\(\displaystyle s(t)= 3t^2- t^3= t^2(3- t)\). \(\displaystyle t^2\) is non-negative for all t and 0 only for t= 0, 3- t= -(t- 3) is positive for t< 3, 0 at t= 3, and negative or t>3. So for t< 0, s(t) is the product of two positive numbers so is positive. s(t)= 0. s(t) is the product of two positive number so is positive again for 0< t< 3. s(3)= 0. s(t) is the product of positive and a negative so is negative for t> 3.
So, the graph, as we go from negative to positive, comes down from the top left corner of the graph ("from infinity) to (0, 0) where it is tangent to the s-axis, goes back up to some maximum value, then back down to (3, 0) and then down to the lower right corner of the graph (to negative infinity.

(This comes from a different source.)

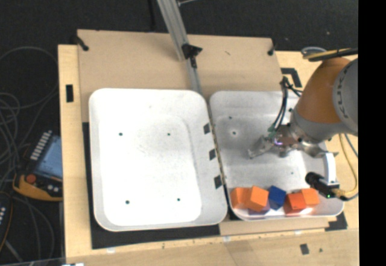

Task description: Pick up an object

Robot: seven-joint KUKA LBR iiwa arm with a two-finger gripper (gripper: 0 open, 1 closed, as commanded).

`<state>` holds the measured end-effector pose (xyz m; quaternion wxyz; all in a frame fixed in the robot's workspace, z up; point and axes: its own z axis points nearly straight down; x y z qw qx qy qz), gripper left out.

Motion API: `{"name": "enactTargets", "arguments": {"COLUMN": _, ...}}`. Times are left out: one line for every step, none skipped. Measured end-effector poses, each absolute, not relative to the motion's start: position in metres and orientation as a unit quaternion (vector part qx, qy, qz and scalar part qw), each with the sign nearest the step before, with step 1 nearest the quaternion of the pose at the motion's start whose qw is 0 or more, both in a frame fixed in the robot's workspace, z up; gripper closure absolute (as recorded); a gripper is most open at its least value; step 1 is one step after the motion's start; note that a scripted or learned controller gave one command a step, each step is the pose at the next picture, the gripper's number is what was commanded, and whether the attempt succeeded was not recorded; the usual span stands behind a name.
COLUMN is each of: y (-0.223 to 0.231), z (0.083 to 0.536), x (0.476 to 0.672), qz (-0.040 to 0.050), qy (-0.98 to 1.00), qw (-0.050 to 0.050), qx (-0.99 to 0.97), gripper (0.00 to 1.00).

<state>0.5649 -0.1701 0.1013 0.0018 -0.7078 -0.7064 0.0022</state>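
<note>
The jaws are too small and blurred in the camera view to tell how they are standing, and nothing is showing between them. The gripper [260,149] is hanging low over the bare floor of the right bin [241,115], near its middle, pointing toward the left bin [148,156]. The grey arm [322,105] is reaching in from the right, its orange band sitting above the wrist and dark cables trailing along it.

The objects are lying along the near wall of the right bin, well apart from the gripper. An orange block [249,197] is sitting at the left of the row, with a blue block [277,196] just beside it and a second orange block [300,199] further right. A purple piece [258,211] is peeking out under the first orange block, though its shape is hard to make out.

The left bin is lying flat beside the right one, the two touching along their shared edge. A grey metal rail [170,8] is slanting across the bench [139,60] behind the bins. A handheld pendant [42,165] is resting on the dark floor at far left, among loose cables.
</note>
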Motion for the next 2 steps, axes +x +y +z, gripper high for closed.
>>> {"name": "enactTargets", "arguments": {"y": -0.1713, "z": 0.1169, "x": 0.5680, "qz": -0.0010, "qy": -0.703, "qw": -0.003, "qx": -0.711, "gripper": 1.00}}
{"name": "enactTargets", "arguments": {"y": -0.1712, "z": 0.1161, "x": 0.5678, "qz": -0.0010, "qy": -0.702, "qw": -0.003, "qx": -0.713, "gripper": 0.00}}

Do you understand that the velocity function and acceleration function are the first and second derivatives of \(\displaystyle s(t)= 3t^2- t^3\)? Do you know what those derivatives are?
It is impossible to tell what they are asking for because you have not told us what the question is! Apparently you are given the function s(t)= 3t^2- t^3 and are asked to graph it and its derivative, s'(t)= 6t- 3t^2. Is that right? If so then the graphs in your second post are correct.
For III you calculate the derivative of \(\displaystyle f(x)= 3x^2\) at x= 2 using the limit of the difference quotient. Is that what the problem asked you to do? Yes, that derivative is 6(2)= 12.